- _Work instruction_
In the listing below, look for "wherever" and copy every line that has it.

● ● ● ● ●

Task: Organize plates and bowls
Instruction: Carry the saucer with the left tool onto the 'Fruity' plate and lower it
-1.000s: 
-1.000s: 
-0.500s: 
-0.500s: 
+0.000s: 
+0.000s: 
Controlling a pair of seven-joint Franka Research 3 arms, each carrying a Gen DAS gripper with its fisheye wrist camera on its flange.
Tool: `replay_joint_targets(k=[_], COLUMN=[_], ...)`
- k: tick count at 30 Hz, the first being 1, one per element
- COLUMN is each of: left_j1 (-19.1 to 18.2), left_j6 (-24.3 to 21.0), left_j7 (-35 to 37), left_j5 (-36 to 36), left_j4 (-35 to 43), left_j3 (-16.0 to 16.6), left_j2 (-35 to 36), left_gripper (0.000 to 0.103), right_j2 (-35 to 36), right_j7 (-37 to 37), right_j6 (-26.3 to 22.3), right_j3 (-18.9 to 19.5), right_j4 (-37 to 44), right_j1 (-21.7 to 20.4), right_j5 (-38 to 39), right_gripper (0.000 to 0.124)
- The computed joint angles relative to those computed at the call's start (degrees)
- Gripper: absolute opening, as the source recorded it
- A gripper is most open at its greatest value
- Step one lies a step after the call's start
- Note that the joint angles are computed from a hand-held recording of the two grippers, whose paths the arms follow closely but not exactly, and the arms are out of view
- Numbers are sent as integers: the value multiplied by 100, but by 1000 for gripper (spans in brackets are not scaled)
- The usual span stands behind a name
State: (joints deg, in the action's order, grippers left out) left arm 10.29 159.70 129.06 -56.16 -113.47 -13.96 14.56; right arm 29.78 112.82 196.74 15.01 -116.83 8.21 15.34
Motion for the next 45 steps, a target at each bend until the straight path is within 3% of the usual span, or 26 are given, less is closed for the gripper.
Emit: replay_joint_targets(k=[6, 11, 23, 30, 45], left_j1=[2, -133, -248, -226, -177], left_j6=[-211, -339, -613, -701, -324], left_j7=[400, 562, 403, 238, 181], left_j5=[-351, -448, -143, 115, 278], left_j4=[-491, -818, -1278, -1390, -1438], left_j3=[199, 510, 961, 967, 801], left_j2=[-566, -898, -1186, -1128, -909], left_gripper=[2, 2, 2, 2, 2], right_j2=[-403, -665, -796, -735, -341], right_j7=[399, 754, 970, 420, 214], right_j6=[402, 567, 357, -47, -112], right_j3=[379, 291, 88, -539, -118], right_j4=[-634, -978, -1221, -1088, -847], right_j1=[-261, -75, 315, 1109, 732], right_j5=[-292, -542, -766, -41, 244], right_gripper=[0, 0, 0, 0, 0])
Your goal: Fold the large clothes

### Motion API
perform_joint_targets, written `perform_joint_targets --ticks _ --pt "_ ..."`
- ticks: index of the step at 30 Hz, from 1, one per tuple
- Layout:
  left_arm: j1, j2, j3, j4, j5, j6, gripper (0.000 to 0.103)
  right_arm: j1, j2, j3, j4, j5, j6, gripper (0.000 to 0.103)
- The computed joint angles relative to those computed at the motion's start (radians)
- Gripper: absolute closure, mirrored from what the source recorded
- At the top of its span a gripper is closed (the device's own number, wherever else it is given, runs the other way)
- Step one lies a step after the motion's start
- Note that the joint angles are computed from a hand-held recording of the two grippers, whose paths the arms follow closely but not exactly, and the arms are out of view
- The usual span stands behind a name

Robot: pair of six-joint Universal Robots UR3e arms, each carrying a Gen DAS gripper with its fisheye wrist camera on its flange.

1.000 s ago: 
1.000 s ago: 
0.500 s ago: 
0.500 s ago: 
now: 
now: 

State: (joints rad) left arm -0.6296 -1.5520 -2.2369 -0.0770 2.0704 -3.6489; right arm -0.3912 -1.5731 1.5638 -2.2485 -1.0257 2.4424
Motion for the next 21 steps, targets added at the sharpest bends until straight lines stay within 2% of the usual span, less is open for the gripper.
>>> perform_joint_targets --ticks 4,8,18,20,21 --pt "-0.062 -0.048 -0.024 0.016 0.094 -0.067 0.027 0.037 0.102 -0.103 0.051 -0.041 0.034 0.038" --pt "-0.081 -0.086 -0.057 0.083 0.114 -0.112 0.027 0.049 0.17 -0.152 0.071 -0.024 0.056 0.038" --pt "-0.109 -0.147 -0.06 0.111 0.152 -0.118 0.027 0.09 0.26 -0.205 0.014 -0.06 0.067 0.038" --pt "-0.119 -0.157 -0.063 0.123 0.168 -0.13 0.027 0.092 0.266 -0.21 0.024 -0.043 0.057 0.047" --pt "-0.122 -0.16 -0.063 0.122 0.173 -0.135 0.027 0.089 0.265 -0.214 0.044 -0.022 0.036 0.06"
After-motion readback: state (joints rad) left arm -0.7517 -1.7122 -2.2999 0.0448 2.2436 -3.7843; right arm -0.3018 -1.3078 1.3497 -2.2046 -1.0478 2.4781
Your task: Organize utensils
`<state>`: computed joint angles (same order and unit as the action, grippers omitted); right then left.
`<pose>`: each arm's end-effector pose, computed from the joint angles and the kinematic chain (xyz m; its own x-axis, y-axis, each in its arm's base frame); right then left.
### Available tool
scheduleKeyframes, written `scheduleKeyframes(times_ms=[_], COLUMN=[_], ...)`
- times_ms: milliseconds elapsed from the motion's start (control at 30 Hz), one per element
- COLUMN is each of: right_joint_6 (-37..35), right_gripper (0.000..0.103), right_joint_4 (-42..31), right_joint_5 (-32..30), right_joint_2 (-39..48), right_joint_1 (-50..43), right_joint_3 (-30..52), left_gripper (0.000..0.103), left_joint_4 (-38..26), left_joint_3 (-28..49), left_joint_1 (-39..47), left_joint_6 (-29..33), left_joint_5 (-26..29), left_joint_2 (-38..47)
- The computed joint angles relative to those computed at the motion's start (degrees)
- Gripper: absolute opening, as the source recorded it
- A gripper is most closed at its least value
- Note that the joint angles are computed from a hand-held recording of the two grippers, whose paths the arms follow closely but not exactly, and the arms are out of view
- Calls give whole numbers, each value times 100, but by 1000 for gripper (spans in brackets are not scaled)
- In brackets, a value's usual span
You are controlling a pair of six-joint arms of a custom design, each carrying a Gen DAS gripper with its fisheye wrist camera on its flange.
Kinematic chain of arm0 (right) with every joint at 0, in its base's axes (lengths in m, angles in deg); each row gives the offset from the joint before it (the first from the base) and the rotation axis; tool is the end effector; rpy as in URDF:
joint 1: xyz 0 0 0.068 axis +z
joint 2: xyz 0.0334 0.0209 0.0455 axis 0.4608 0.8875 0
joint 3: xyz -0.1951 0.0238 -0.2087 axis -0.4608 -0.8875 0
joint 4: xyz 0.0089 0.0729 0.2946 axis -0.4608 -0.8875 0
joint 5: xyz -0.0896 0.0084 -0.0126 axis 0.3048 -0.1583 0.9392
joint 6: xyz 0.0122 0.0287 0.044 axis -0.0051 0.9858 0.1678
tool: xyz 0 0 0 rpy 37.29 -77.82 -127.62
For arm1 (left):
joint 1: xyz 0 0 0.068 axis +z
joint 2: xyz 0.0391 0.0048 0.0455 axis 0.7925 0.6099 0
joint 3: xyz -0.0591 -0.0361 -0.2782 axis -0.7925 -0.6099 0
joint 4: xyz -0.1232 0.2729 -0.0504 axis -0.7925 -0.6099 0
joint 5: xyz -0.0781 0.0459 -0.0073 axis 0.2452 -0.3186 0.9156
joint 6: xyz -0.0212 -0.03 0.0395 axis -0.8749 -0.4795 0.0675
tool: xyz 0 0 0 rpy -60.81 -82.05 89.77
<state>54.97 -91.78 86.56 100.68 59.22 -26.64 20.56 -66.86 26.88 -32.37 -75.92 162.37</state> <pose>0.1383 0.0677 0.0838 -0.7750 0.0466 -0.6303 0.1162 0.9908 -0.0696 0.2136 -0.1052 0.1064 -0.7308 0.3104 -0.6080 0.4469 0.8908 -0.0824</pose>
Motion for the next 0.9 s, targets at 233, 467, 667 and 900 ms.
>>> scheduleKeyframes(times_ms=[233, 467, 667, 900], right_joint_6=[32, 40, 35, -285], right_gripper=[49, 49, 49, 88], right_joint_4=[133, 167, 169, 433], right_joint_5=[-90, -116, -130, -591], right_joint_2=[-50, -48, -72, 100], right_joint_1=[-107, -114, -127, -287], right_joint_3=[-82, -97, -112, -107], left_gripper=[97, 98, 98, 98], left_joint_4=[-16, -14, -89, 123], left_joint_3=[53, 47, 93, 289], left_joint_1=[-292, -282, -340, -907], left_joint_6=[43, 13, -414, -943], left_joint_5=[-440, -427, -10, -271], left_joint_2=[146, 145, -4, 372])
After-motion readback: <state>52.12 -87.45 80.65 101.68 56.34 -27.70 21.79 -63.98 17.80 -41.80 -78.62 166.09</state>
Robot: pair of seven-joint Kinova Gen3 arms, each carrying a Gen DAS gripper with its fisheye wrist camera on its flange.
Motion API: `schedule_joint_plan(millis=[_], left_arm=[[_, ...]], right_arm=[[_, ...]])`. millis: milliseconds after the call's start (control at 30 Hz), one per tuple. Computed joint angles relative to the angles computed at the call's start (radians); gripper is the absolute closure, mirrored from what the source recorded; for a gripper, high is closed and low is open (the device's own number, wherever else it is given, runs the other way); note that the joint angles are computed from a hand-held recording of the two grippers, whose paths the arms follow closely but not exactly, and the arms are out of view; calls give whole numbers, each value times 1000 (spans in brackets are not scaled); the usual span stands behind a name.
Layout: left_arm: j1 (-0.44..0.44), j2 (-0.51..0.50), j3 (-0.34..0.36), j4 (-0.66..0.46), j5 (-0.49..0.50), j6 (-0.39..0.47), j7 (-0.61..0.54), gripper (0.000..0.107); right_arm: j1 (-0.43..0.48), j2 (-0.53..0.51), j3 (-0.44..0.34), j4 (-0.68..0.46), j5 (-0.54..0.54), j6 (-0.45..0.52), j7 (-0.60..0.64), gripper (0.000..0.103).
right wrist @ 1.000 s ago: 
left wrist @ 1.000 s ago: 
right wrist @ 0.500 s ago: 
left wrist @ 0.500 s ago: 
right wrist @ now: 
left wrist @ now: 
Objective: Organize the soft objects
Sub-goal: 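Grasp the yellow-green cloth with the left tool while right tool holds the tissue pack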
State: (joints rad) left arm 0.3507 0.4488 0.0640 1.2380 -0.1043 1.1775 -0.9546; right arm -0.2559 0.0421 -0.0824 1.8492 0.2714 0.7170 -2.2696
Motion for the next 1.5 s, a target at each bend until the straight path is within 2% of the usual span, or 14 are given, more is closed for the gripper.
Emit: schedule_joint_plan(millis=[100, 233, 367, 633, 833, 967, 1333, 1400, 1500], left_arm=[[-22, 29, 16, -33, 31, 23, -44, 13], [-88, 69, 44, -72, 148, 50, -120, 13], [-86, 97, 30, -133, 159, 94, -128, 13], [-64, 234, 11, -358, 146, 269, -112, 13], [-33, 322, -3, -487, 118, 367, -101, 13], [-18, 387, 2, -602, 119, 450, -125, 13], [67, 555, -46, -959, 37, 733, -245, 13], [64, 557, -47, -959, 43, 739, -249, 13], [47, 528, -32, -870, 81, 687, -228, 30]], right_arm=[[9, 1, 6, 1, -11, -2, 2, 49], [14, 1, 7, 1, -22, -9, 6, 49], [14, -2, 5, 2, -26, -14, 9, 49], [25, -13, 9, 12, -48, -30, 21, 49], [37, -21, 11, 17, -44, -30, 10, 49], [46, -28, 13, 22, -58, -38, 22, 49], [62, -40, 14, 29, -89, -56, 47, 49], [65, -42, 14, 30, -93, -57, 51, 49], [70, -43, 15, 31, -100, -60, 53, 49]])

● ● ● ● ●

- _Reply to the task_
- At the top of its span a gripper is closed (the device's own number, wherever else it is given, runs the other way)
Motion API: `schedule_joint_plan(millis=[_], left_arm=[[_, ...]], right_arm=[[_, ...]])`. millis: milliseconds after the call's start (control at 30 Hz), one per tuple. Computed joint angles relative to the angles computed at the call's start (radians); gripper is the absolute closure, mirrored from what the source recorded; for a gripper, high is closed and low is open (the device's own number, wherever else it is given, runs the other way); note that the joint angles are computed from a hand-held recording of the two grippers, whose paths the arms follow closely but not exactly, and the arms are out of view; calls give whole numbers, each value times 1000 (spans in brackets are not scaled); the usual span stands behind a name.

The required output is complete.